━━ Data shown

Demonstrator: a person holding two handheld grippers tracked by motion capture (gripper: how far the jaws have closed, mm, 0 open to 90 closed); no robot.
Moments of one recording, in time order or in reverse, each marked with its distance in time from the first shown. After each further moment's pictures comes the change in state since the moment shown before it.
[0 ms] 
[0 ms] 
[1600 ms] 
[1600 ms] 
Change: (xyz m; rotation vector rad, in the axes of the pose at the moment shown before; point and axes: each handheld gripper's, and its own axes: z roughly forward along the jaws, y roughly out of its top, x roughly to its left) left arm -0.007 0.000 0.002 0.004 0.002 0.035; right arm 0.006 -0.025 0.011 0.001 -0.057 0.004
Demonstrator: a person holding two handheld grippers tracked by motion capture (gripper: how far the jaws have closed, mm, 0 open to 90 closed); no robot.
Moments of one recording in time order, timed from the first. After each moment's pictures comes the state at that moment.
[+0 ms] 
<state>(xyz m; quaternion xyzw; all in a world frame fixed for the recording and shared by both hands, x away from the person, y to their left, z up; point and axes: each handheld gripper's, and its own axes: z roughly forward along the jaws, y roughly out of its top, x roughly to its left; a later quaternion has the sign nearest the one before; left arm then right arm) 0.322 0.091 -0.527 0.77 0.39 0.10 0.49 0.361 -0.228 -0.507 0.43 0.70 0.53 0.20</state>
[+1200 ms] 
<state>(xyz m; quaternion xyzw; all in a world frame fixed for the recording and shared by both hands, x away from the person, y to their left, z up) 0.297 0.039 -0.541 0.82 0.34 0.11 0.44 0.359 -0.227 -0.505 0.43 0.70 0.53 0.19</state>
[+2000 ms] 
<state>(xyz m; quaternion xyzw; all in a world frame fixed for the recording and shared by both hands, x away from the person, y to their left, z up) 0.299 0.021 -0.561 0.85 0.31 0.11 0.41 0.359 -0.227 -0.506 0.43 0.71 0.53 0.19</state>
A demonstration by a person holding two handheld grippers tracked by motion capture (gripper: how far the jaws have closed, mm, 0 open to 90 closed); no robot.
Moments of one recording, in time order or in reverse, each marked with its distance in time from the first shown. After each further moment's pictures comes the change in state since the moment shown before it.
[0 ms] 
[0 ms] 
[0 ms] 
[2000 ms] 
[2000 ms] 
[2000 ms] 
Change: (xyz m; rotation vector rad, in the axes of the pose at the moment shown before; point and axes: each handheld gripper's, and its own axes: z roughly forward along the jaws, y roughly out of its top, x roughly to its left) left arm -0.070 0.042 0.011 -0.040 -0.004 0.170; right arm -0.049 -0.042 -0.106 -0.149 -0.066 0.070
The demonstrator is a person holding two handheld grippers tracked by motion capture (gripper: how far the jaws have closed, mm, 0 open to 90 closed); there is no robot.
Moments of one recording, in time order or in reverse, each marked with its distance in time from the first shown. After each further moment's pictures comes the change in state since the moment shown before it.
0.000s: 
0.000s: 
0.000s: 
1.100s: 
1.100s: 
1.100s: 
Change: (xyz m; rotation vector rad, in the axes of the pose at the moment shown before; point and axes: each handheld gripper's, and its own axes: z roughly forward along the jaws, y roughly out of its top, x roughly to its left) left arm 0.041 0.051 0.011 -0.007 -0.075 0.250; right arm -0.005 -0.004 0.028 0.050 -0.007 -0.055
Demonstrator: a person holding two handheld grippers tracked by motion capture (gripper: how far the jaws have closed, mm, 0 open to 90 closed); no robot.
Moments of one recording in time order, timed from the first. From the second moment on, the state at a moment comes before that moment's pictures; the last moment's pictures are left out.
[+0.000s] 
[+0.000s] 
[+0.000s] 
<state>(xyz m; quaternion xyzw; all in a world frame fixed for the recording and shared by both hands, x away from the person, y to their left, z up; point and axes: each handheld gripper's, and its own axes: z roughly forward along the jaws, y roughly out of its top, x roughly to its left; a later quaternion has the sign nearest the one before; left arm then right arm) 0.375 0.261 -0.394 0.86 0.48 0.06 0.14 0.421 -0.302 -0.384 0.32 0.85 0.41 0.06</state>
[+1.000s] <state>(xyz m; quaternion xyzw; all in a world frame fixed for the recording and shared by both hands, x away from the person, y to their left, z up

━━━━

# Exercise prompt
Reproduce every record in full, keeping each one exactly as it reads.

# Reply to the exercise
Demonstrator: a person holding two handheld grippers tracked by motion capture (gripper: how far the jaws have closed, mm, 0 open to 90 closed); no robot.
Moments of one recording, in time order or in reverse, each marked with its distance in time from the first shown. After each further moment's pictures comes the change in state since the moment shown before it.
[0 ms] 
[0 ms] 
[1600 ms] 
[1600 ms] 
Change: (xyz m; rotation vector rad, in the axes of the pose at the moment shown before; point and axes: each handheld gripper's, and its own axes: z roughly forward along the jaws, y roughly out of its top, x roughly to its left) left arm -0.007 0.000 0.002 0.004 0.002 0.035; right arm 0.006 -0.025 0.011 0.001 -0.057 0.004
Demonstrator: a person holding two handheld grippers tracked by motion capture (gripper: how far the jaws have closed, mm, 0 open to 90 closed); no robot.
Moments of one recording in time order, timed from the first. After each moment's pictures comes the state at that moment.
[+0 ms] 
<state>(xyz m; quaternion xyzw; all in a world frame fixed for the recording and shared by both hands, x away from the person, y to their left, z up; point and axes: each handheld gripper's, and its own axes: z roughly forward along the jaws, y roughly out of its top, x roughly to its left; a later quaternion has the sign nearest the one before; left arm then right arm) 0.322 0.091 -0.527 0.77 0.39 0.10 0.49 0.361 -0.228 -0.507 0.43 0.70 0.53 0.20</state>
[+1200 ms] 
<state>(xyz m; quaternion xyzw; all in a world frame fixed for the recording and shared by both hands, x away from the person, y to their left, z up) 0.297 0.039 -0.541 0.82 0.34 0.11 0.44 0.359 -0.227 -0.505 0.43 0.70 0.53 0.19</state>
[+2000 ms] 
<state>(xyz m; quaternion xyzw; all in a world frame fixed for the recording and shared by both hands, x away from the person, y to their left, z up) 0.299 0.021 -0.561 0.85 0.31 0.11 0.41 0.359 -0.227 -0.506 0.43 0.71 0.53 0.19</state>
A demonstration by a person holding two handheld grippers tracked by motion capture (gripper: how far the jaws have closed, mm, 0 open to 90 closed); no robot.
Moments of one recording, in time order or in reverse, each marked with its distance in time from the first shown. After each further moment's pictures comes the change in state since the moment shown before it.
[0 ms] 
[0 ms] 
[0 ms] 
[2000 ms] 
[2000 ms] 
[2000 ms] 
Change: (xyz m; rotation vector rad, in the axes of the pose at the moment shown before; point and axes: each handheld gripper's, and its own axes: z roughly forward along the jaws, y roughly out of its top, x roughly to its left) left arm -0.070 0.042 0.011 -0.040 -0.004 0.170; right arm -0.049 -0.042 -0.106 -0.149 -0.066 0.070
The demonstrator is a person holding two handheld grippers tracked by motion capture (gripper: how far the jaws have closed, mm, 0 open to 90 closed); there is no robot.
Moments of one recording, in time order or in reverse, each marked with its distance in time from the first shown. After each further moment's pictures comes the change in state since the moment shown before it.
0.000s: 
0.000s: 
0.000s: 
1.100s: 
1.100s: 
1.100s: 
Change: (xyz m; rotation vector rad, in the axes of the pose at the moment shown before; point and axes: each handheld gripper's, and its own axes: z roughly forward along the jaws, y roughly out of its top, x roughly to its left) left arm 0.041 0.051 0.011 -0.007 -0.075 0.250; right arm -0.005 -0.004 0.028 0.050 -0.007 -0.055
Demonstrator: a person holding two handheld grippers tracked by motion capture (gripper: how far the jaws have closed, mm, 0 open to 90 closed); no robot.
Moments of one recording in time order, timed from the first. From the second moment on, the state at a moment comes before that moment's pictures; the last moment's pictures are left out.
[+0.000s] 
[+0.000s] 
[+0.000s] 
<state>(xyz m; quaternion xyzw; all in a world frame fixed for the recording and shared by both hands, x away from the person, y to their left, z up; point and axes: each handheld gripper's, and its own axes: z roughly forward along the jaws, y roughly out of its top, x roughly to its left; a later quaternion has the sign nearest the one before; left arm then right arm) 0.375 0.261 -0.394 0.86 0.48 0.06 0.14 0.421 -0.302 -0.384 0.32 0.85 0.41 0.06</state>
[+1.000s] <state>(xyz m; quaternion xyzw; all in a world frame fixed for the recording and shared by both hands, x away from the person, y to their left, z up

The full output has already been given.